◆ TASK ITEM ◆
The response should consist of the listing, repeated word for word.

········

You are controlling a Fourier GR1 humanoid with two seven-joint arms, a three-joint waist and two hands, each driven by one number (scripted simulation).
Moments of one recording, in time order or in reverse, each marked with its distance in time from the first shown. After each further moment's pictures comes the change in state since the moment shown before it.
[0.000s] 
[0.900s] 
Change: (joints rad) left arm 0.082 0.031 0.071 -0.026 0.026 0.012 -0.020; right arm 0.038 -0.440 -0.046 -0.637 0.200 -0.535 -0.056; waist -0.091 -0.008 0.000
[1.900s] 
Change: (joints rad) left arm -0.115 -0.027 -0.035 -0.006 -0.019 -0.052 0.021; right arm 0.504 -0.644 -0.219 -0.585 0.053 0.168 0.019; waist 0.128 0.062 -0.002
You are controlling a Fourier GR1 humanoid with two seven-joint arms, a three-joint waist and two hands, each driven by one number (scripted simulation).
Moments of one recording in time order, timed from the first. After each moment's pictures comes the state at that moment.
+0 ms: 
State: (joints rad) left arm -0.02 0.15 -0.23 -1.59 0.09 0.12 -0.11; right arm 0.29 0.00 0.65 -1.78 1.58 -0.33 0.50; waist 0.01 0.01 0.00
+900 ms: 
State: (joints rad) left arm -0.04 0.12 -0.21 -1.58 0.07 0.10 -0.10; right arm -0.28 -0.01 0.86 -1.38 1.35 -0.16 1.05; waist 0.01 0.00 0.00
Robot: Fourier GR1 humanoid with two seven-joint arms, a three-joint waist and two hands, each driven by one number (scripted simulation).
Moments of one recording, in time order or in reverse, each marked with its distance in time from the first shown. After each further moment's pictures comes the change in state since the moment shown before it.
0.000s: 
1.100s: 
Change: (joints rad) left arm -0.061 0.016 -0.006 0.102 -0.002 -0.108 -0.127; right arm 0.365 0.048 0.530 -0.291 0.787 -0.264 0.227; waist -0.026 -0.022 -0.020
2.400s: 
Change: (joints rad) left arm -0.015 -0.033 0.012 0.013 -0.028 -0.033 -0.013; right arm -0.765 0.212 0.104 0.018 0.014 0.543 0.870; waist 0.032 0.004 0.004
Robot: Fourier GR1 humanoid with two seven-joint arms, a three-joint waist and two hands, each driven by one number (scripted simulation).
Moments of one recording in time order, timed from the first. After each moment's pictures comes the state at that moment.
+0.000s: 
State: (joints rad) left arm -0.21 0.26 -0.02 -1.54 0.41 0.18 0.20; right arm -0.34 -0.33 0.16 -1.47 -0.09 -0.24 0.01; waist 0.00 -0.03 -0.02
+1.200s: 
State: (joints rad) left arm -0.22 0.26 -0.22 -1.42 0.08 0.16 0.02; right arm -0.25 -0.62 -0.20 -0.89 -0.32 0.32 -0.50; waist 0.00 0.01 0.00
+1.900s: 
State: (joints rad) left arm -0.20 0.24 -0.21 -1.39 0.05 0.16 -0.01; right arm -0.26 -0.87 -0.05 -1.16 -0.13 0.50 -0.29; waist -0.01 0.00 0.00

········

◆ RESPONSE TO THIS TASK ◆
You are controlling a Fourier GR1 humanoid with two seven-joint arms, a three-joint waist and two hands, each driven by one number (scripted simulation).
Moments of one recording, in time order or in reverse, each marked with its distance in time from the first shown. After each further moment's pictures comes the change in state since the moment shown before it.
[0.000s] 
[0.900s] 
Change: (joints rad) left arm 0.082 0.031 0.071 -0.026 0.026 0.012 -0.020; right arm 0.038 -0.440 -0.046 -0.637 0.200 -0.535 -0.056; waist -0.091 -0.008 0.000
[1.900s] 
Change: (joints rad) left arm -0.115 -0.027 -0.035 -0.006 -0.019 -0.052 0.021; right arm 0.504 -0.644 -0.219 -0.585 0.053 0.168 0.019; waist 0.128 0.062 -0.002
You are controlling a Fourier GR1 humanoid with two seven-joint arms, a three-joint waist and two hands, each driven by one number (scripted simulation).
Moments of one recording in time order, timed from the first. After each moment's pictures comes the state at that moment.
+0 ms: 
State: (joints rad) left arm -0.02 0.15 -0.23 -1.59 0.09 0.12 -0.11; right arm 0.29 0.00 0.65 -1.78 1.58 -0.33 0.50; waist 0.01 0.01 0.00
+900 ms: 
State: (joints rad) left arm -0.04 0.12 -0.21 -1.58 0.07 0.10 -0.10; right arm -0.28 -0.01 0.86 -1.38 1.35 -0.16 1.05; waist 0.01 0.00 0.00
Robot: Fourier GR1 humanoid with two seven-joint arms, a three-joint waist and two hands, each driven by one number (scripted simulation).
Moments of one recording, in time order or in reverse, each marked with its distance in time from the first shown. After each further moment's pictures comes the change in state since the moment shown before it.
0.000s: 
1.100s: 
Change: (joints rad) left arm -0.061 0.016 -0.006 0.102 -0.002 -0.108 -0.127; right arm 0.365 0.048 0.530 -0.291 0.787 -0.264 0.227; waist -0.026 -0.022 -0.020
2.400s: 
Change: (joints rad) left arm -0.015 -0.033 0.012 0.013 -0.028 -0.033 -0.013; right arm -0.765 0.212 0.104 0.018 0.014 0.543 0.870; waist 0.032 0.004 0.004
Robot: Fourier GR1 humanoid with two seven-joint arms, a three-joint waist and two hands, each driven by one number (scripted simulation).
Moments of one recording in time order, timed from the first. After each moment's pictures comes the state at that moment.
+0.000s: 
State: (joints rad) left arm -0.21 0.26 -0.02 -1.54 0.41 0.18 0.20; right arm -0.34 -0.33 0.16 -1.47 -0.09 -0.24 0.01; waist 0.00 -0.03 -0.02
+1.200s: 
State: (joints rad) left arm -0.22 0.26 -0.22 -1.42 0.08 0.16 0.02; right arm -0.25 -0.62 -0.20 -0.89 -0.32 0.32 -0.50; waist 0.00 0.01 0.00
+1.900s: 
State: (joints rad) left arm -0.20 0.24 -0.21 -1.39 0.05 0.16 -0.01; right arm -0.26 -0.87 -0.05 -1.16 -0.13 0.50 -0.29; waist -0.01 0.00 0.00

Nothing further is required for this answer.